Balthus, 1937, Therese revant...

Publié le par Ivannoui

Balthus (1908-2001), c'est l'artiste paradoxal du 20ème siècle, quand Picasso fait éclater les normes esthétiques, ou que Matisse fait régner les couleurs...que Duchamp, peintre conscient de ses limites, par l'absurde paralyse la création...lui, reste lié aux maîtres de la première renaissance ou même aux primitifs Italiens, mais en introduisant toute la psychologie, la profondeur et l'ambiguïté du 20ème siècle...ses jeunes filles endormies, font penser aux photographies de Lewis Carroll , elles sont des anges en mutation...sortant du paradis des enfants pour entrer dans le monde des ambiguïtés, de la suggestion, du désir, des envies, de la convoitise...Balthus se fait voyeur de ce passage, il met en relief tous les silences éloquents, tous les non-dits lourds de sens...la sensualité que nous voyons  est en fait une fuite, les jeunes filles ne se livrent pas , mais rêvent, sont parties ailleurs, comme Alice au pays des merveilles, ceux sont des petites aventurières du monde des songes et nous grâce à Balthus on les surprend dans cet état...

 

Balthus, c'est l'autodidacte génial, le chercheur de pureté, le calme de ses couleurs ocres et de ses couleurs de terres ou même de ses palettes plus claires cache une violence prête à éclater...ce qui donne une certaine tension à ses oeuvres, une tension maîtrisée ce qui fait l'équilibre génial de son travail...une oeuvre de Balthus semble douce et sereine au premier regard puis on comprend vite qu'il y a plus derrière tout cela,on est troublé par ce silence, ce calme trop parfait...

 

Il me semble que le futur lui donnera une place très importante dans l'art du 20ème siècle, il sera considéré comme l'un des plus grands peintres de cette période aux cotés d'un Picasso, d'u Matisse ou autres...

 

Il disait l'"Art est un métier". "Depuis longtemps, la notion d'avant garde en peinture ne signifie plus rien.
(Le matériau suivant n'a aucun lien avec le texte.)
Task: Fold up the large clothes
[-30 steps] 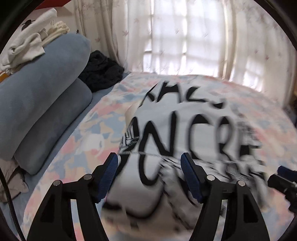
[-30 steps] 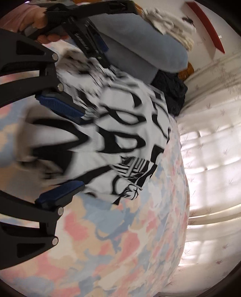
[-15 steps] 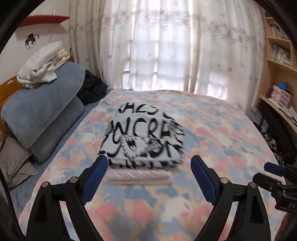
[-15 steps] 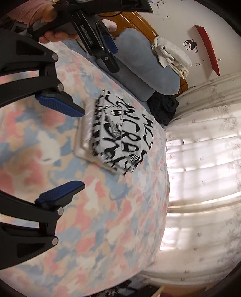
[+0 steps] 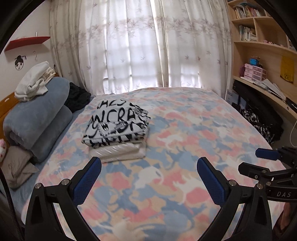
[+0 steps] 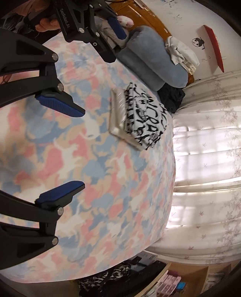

Les faux amateurs d'art, les spéculateurs achètent ce qu'ils ne savent pas déchiffrer, de peur de rater le coche. C'est le grand malentendu de l'art moderne. Ce phénomène a favorisé l'éclosion de la dictature de la non figuration, à laquelle s'opposent les dictatures expressionniste, surréaliste, minimaliste, non moins repoussantes et tout aussi prometteuses de réveils désagréables...Quand je peins, je n'essaie pas de m'exprimer, mais plutôt d'exprimer le monde" disait- il, (à Véronique Prat en février 1998 dans une interview au journal Le Figaro).